Work required: Please copy all of the data that follows exactly, leaving any pictures out.

Source records:
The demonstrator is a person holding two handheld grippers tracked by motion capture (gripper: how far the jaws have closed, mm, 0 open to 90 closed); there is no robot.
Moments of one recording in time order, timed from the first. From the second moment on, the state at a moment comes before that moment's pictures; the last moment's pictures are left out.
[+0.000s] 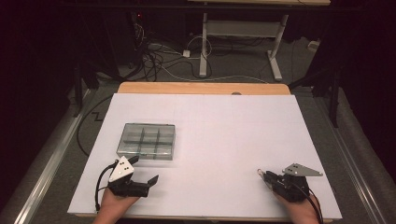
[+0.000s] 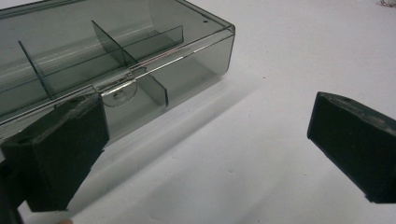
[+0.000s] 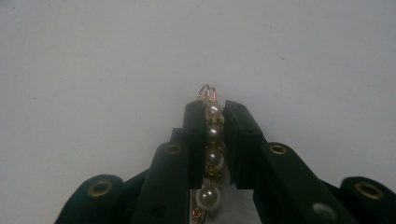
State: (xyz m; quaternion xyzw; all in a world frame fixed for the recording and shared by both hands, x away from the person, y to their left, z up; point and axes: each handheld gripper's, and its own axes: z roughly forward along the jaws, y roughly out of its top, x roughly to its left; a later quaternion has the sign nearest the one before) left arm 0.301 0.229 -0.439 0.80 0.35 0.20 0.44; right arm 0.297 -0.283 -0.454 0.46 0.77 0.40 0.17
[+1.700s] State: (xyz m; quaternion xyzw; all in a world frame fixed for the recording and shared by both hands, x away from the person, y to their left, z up) left arm 0.305 0.231 -0.438 0.80 0.36 0.18 0.44; right arm 0.297 -0.229 -0.451 0.39 0.77 0.46 0.19
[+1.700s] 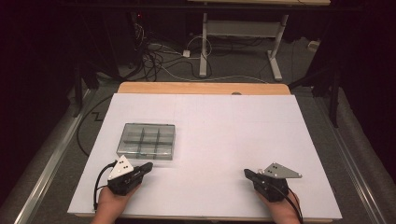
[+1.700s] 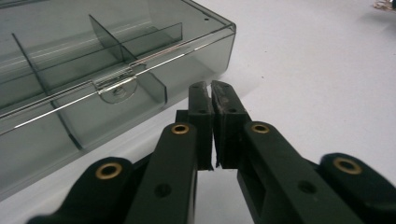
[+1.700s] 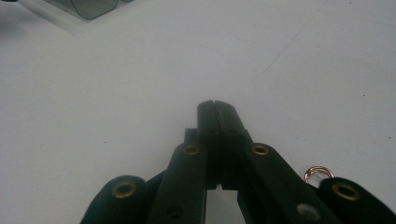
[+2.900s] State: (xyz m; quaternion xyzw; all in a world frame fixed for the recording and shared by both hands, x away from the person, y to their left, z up) left arm 0.308 0.313 -0.423 0.76 0.44 0.20 0.44; right arm 0.294 -0.238 -0.452 0.40 0.77 0.46 0.18
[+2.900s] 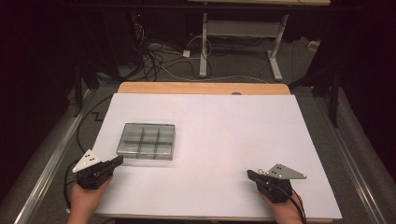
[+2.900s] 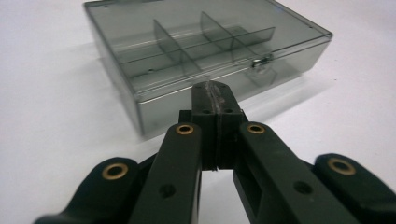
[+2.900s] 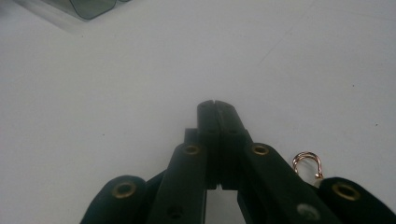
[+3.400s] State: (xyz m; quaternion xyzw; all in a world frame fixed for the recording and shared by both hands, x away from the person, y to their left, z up) left arm 0.316 0.334 -0.419 0.73 0.47 0.22 0.45; right arm 0.292 -0.238 -0.449 0.40 0.77 0.46 0.19
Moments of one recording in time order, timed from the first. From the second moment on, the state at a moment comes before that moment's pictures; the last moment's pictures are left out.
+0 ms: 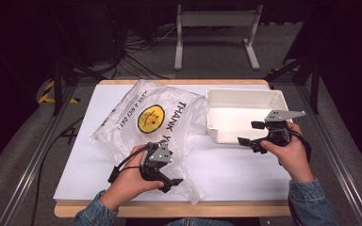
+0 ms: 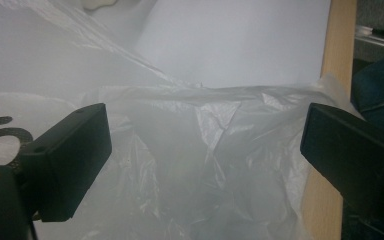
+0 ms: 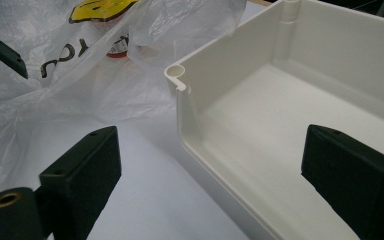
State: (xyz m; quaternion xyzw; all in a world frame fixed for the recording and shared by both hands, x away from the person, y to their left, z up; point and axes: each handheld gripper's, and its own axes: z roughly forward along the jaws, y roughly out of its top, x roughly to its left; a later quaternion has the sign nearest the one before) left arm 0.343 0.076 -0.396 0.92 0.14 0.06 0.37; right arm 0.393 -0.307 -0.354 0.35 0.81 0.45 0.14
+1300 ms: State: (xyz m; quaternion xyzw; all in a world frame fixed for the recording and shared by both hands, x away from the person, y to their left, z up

Answer to the problem:
The demonstrator is a person holding two handheld grippers tracked by motion capture (gripper: how far the jaws have closed, mm, 0 open to 90 closed); there is no robot.
Moments of one recording in time order, timed from the first. From the second moment on, the state at a moment comes before that moment's pictures; the last moment's pictures are left out.
[+0.000s] 
[+0.000s] 
[+0.000s] 
State: (xyz m; quaternion xyzw; all in a world frame fixed for the recording and shared by both hands, x away from the person, y to their left, z up; point and axes: each handheld gripper's, and its own axes: z roughly forward along the jaws, y roughly out of its top, x roughly to its left; a later quaternion has the sign nearest the one before) left arm 0.301 0.229 -0.439 0.80 0.35 0.20 0.44; right arm 0.297 -0.283 -0.454 0.46 0.77 0.40 0.17
[+1.700s] State: (xyz m; quaternion xyzw; all in a world frame fixed for the recording and shared by both hands, x away from the person, y to their left, z up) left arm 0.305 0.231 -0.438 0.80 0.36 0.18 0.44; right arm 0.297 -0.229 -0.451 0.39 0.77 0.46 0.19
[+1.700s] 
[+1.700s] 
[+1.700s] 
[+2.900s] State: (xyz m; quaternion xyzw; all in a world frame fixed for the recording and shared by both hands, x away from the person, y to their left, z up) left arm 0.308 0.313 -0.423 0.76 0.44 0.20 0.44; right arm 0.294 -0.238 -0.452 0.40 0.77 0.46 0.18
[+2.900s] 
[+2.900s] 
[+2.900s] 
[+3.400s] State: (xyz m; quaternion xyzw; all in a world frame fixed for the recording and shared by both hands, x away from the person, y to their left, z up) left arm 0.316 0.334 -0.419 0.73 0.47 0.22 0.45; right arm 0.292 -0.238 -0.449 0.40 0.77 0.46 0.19
Moments of one recording in time order, timed from the first. From the second moment on, the state at a moment comes before that moment's pictures; the last moment's pictures are left out.
+0 ms: 
+0 ms: 
+0 ms: 
State: (xyz m; quaternion xyzw; all in a world frame fixed for the recording and shared by both hands, x away from the person, y to their left, z up; point and axes: each handheld gripper's, and its own axes: z roughly forward along the jaws, y roughly out of its top, x roughly to its left; a later quaternion has the sign nearest the one before) left arm 0.343 0.076 -0.396 0.92 0.14 0.06 0.37; right arm 0.393 -0.307 -0.354 0.35 0.81 0.45 0.14
+1300 ms: State: (xyz m; quaternion xyzw; all in a world frame fixed for the recording and shared by both hands, x away from the person, y to their left, z up

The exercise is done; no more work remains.